When Calvin Lamborn invented the snap pea in the 1970s, his creation graced the cover of the Burpee seed catalog and introduced a generation of picky eaters to a crunchy, sweet-as-candy vegetable that included James Beard in its fan club. A 1979 People magazine piece wondered if one of his five children would continue his legacy, but it’s Lamborn himself who still strives for the perfect pea from his test field in Twin Falls, Idaho.
An octogenarian now, Lamborn continues to cross-breed peas in a process very similar to that of Gregor Mendel himself: as Civil Eats recently chronicled, he pollinates his plants by hand, and a new generation of chefs and farmers now admires his work. His creations appear on menus at Per Se, The Breslin, Danny Meyer restaurants and more. Greenmarket farmers also fawn over the seeds he’s able to produce.
Dr. Lamborn collaborates with Greenmarket farmer Rick Bishop of Mountain Sweet Berry, providing him with unreleased seeds and soliciting feedback on each new crop. His son, Rod Lamborn, is an city-based photographer who acts as a go-between. Lamborn the younger introduced his father’s seeds to Bishop via Wiley Dufresne several years ago, and a partnership was born. Bishop, the type of farmer who carries a refractometer around the Greenmarket, tests Lamborn varietals on his own farm before they’re ready for sale. Other farmers have started growing Lamborn’s purple snow peas and stringless snaps, too; while they’re almost finished for the season at Mountain Sweet Berry, they’ll be available for a few more weeks from Tamarack Hollow Farm, which is located further north.
Lamborn’s humble snap pea has birthed myriad flashier siblings including a purple snow pea, an unfortunately titled yellow snow pea (you’ll find it under different names at farmers markets; I’ve seen it called a golden snow pea and a yellow-podded snow pea), and a pea shoot that has chefs shelling out $38 per pound (the mother plant, ironically, doesn’t produce a particularly great pod).
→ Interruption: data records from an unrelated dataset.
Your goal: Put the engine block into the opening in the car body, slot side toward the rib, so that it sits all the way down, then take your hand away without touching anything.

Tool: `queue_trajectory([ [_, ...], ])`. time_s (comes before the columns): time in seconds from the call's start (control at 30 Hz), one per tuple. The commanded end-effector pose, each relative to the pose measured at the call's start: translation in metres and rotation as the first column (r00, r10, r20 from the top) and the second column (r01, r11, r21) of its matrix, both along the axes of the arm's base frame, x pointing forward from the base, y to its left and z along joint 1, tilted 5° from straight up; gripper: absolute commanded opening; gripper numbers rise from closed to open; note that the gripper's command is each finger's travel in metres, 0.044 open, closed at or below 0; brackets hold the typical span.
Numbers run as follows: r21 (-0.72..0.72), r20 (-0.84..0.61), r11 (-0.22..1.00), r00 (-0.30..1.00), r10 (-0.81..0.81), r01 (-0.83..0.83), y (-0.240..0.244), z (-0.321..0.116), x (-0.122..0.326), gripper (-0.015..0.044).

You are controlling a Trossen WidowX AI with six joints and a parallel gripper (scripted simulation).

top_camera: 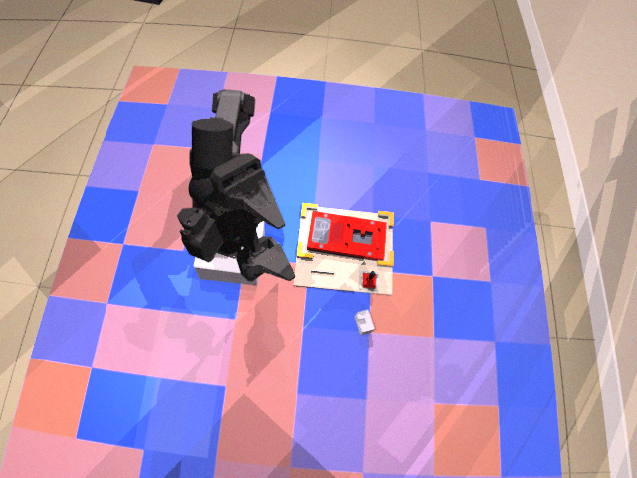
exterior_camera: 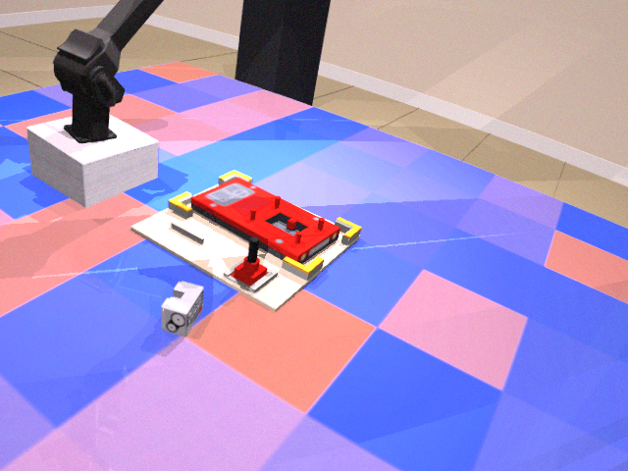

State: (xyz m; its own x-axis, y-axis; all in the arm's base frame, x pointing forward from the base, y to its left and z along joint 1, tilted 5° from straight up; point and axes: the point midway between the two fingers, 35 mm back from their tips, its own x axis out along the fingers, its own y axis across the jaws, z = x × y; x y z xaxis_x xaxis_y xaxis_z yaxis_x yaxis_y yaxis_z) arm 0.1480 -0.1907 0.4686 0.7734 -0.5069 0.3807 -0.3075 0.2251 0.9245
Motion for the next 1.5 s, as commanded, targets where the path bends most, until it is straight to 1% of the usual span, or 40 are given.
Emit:
queue_trajectory([
  [0.0, 0.002, -0.040, 1.000, 0.999, -0.013, 0.013, -0.010, -0.005, 0.008, 0.0440],
  [0.4, -0.015, -0.230, 1.000, 0.973, -0.018, 0.015, -0.034, -0.033, 0.044, 0.0440],
  [0.73, -0.053, -0.405, 0.999, 0.914, -0.012, -0.010, -0.046, -0.062, 0.077, 0.0440],
  [1.07, -0.102, -0.580, 0.992, 0.815, -0.002, -0.070, -0.051, -0.094, 0.110, 0.0440],
  [1.47, -0.164, -0.763, 0.966, 0.646, 0.006, -0.202, -0.046, -0.134, 0.146, 0.0440],
])
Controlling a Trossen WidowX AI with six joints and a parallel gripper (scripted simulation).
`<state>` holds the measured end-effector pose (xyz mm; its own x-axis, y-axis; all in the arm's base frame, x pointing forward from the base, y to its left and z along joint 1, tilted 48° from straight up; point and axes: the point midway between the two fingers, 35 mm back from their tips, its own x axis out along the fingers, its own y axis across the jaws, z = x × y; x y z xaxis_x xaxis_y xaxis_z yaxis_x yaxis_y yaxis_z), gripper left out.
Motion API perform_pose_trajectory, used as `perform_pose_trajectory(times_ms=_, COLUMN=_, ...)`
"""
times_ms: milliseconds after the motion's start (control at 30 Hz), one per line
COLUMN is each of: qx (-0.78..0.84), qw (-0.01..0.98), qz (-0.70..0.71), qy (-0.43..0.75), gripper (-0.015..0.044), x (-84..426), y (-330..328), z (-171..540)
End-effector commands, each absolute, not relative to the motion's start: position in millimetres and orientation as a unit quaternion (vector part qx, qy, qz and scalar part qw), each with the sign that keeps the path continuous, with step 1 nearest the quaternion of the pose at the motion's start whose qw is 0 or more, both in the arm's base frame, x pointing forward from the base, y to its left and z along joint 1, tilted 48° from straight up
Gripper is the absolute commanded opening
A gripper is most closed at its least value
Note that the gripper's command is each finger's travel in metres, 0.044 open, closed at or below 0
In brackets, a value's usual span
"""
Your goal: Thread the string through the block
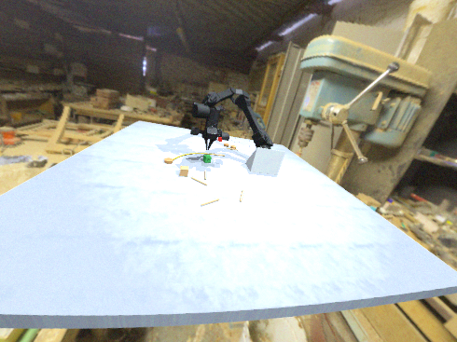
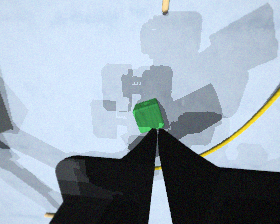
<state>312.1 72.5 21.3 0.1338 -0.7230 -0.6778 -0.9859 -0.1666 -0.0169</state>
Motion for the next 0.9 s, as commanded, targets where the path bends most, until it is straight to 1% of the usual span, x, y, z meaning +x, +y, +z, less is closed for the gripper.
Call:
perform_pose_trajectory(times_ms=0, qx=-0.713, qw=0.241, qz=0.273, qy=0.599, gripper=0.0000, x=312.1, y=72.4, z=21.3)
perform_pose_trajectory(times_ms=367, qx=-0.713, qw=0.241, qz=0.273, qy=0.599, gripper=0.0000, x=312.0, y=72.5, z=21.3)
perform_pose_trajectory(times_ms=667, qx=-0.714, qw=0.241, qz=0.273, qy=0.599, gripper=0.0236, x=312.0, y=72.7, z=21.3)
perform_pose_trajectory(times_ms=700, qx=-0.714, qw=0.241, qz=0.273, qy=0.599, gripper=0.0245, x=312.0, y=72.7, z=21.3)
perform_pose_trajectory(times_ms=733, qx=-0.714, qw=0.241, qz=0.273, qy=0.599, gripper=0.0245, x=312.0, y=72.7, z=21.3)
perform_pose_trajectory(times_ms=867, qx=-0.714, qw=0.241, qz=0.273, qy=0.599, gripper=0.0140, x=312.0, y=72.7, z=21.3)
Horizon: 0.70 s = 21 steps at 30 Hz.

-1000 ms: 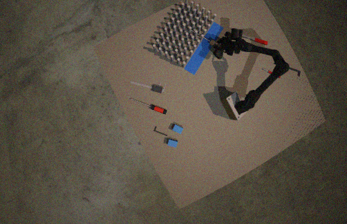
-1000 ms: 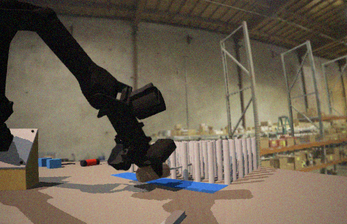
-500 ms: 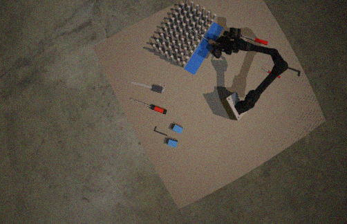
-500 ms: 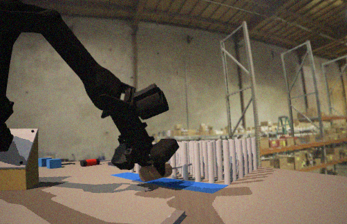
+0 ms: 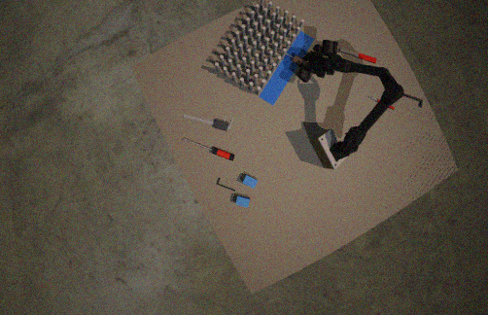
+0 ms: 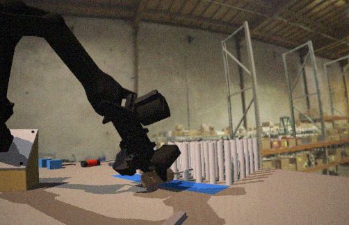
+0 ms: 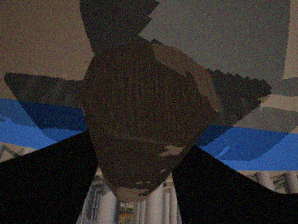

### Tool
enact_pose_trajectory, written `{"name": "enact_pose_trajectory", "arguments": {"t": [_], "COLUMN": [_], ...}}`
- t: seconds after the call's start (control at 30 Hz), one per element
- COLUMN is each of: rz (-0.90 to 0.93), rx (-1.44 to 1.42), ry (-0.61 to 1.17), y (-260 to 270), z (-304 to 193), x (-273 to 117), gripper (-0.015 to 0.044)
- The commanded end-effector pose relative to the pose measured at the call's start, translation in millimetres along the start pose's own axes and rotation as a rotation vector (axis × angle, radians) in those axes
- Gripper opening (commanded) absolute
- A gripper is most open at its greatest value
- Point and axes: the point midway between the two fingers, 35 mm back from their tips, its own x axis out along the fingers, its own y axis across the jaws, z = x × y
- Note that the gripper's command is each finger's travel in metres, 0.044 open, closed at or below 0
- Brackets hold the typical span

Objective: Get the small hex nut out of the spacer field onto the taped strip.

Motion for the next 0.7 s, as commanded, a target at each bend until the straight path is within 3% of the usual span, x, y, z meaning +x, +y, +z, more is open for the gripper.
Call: {"name": "enact_pose_trajectory", "arguments": {"t": [0.0,0.67], "rz": [-0.005,-0.004], "rx": [-0.006,-0.005], "ry": [0.005,0.004], "y": [-1.7,-1.4], "z": [1.7,10.4], "x": [4.0,-1.0], "gripper": [0.0000,0.0000]}}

The popularity of Lamborn varietals like the variegated yellow maroon snap pea is emblematic of a shift in attitude towards uniformity in vegetables. Commercial breeding favors identical pods for obvious reasons — in the frozen food market, where vegetables are processed with machinery, uniformity is a priority. The yellow maroon snap pea is gorgeous, but no two peas look the same: sometimes they curl, and the colors tend to vary. “Chefs love that there’s no predictability to them,” Rod Lamborn explains.
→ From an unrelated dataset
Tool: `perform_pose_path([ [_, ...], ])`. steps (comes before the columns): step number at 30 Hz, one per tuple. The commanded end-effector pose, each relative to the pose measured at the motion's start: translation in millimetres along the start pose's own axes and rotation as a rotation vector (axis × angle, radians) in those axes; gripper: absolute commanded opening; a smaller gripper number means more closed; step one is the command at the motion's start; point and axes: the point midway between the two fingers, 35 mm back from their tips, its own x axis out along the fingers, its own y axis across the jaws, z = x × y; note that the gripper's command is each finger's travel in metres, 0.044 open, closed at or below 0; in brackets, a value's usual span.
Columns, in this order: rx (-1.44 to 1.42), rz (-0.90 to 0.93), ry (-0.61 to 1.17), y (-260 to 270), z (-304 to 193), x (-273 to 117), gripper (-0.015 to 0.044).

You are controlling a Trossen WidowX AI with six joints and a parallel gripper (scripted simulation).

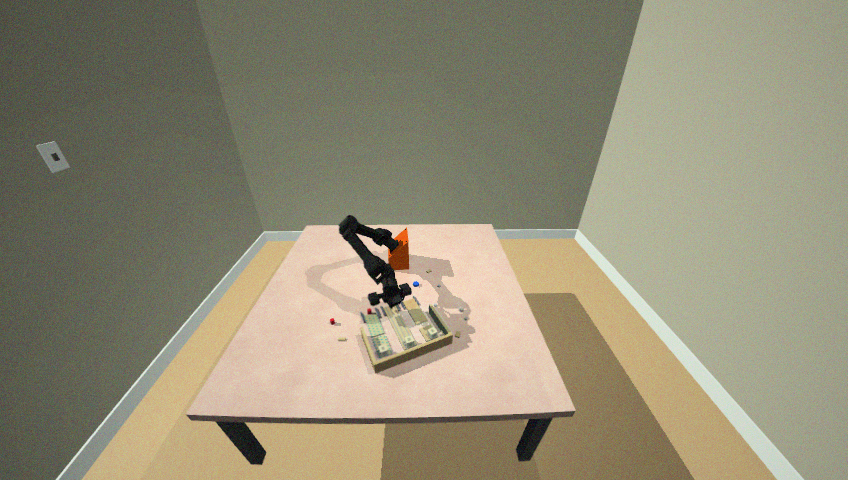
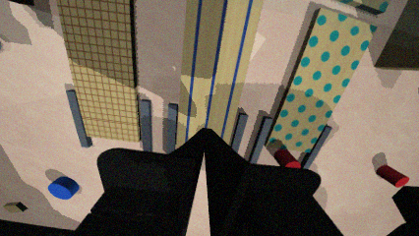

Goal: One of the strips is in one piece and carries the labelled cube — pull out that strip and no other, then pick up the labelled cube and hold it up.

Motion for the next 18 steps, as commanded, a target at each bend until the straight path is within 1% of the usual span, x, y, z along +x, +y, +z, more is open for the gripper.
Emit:
perform_pose_path([
  [1, -0.012, -0.005, 0.011, 1.0, -3.5, 8.6, 0.0000],
  [5, -0.012, -0.006, 0.011, 0.6, -3.9, 14.0, 0.0000],
  [18, -0.012, -0.006, 0.011, 0.6, -3.9, 14.2, 0.0000],
])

Perhaps Lamborn’s splashiest recent endeavor are his pea tendrils that are engineered to have a unique leaf structure that resists the onset of fiber while benefitting from the flavor of a mature plant. On the rare occasion that they can be found at market, they sell for $38 per pound or more — the seeds are expensive, the labor is intensive, and the resulting product provokes an enthusiastic response from chefs impervious to sticker shock.